It wasn’t until a couple of years ago that I realized not only that I’m HSP (Highly Sensitive Person) but I am also an Empath. I’ve never been one for labeling, so I never really knew to give myself the name “Introvert” ….but those three things are exactly what I am.
I have my first therapist appointment next Friday. I figured it was time to get thirty years worth of shit out in the open. I’m not very good at verbalizing my feelings; I have always been able to write them down better. But maybe this therapist can shed some insight into why I am the way that I am.
But, will I sound crazy if I tell this woman that I can literally feel what other people are feeling? Being an Empath has been a very strange thing for me, especially because I grew up in such a turbulent home as a child. Not only did I have to take on my feelings of situations, but I also had to take on the feelings of my manic mother in the process. I always felt like I was half a step away from the edge when I was around her. On the rare instances that I do see her, I still feel that way. Being around her makes me feel like I’m going crazy – and I think it’s more to do with her mental state than it does the fact that she just aggravates the hell out of me.
She was supposed to come over this weekend. I haven’t seen her since my uncle died last July. Prior to that, I hadn’t seen her in a few years. I decided to bite the bullet and ask her to come up for the weekend just so she could see our new house, stay the weekend and relax a little. She was all for it until Friday (the day I’m supposed to go pick her up) and then she called to tell me she was too sick to get out of bed.

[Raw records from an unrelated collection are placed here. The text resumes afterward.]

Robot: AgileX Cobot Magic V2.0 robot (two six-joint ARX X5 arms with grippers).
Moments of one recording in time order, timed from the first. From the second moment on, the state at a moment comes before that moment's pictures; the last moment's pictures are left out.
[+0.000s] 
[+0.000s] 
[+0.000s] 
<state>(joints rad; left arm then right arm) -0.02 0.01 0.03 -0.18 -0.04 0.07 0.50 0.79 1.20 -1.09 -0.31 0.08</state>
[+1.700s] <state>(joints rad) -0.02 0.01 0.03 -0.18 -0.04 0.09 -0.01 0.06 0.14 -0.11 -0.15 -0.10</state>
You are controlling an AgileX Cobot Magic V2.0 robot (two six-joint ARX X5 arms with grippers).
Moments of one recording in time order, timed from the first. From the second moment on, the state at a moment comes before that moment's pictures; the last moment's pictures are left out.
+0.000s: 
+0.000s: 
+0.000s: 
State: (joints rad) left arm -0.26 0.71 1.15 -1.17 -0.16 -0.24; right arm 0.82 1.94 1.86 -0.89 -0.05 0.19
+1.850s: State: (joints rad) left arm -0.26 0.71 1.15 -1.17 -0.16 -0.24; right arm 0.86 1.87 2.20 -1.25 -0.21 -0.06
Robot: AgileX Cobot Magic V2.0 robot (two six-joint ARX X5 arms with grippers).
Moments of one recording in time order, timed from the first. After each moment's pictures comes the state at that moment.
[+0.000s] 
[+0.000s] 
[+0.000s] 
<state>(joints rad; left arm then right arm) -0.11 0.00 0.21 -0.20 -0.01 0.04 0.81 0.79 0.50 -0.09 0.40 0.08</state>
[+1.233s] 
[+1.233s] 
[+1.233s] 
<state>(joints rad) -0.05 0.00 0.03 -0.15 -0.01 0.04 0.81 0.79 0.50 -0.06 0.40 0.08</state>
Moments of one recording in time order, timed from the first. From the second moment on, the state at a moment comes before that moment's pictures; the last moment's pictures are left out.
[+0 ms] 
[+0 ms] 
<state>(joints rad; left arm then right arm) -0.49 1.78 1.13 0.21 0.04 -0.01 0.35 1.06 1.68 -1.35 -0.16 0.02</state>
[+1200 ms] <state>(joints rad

It was like a flashback to my childhood. Everything I ever asked to do was always promised, up until the day came that we were to actually do it, and then my mother fell ill. Beach trips, outings to lunch, going to stay the night with a friend – all promised and all with zero return. But she always felt well enough to go party with her friends and come stumbling in at whatever time she felt like, if she even came home at all.
To say I wasn’t disappointed this time around, would be a lie. I expected it to happen, but I really hoped that she would come through this time. I was going to drive the hour to pick her up and take her back. All she had to do was get her ass up and get in the car … and she couldn’t even do that. It’s hard enough that I don’t have a dad, but I also hardly have a mother and it has always been that way.
And because of her (or at least a huge part) I feel that maybe therapy may help me. I mean, to other people I seem perfectly fine. I’m quiet, I’m funny once you get to know me. I keep to myself, and I have very few friends – none of which I really see unless it’s a get-together for someone’s birthday or holiday. I prefer it that way. I’m content spending all of my time with my husband and my kid when I’m not at work. My friends are always kept at arms length, and there have even been a few of them that have betrayed me, but don’t know that I know they have. It’s better to just let them pretend to care about me. It’s not ever worth starting drama. I just keep my distance.
People tell me all of the time how strong I am. They just don’t realize how fucking broken I am on the inside. Two dad’s abandoned me, my mom neglected myself and my brother, I lived with an abuser for three years, the one man that was a constant in my life, my uncle, was killed last July in a car accident by a seventeen year old kid that didn’t check his blind spot. I’ve taken care of two grandparents in my home, one of which passed away in 2010. I watched her die. I told her it was okay to go home to God. I miss her every day. My other grandmother lives with me now and has Chrons disease. I hope that she will have many years left with me, and until she goes, she will live with me. I will probably watch her die too.
And these are all things that I just keep locked away, and I deal with them on my own, in my own time. But I fear that one day all of these suppressed things will come to a head, and I will have a meltdown.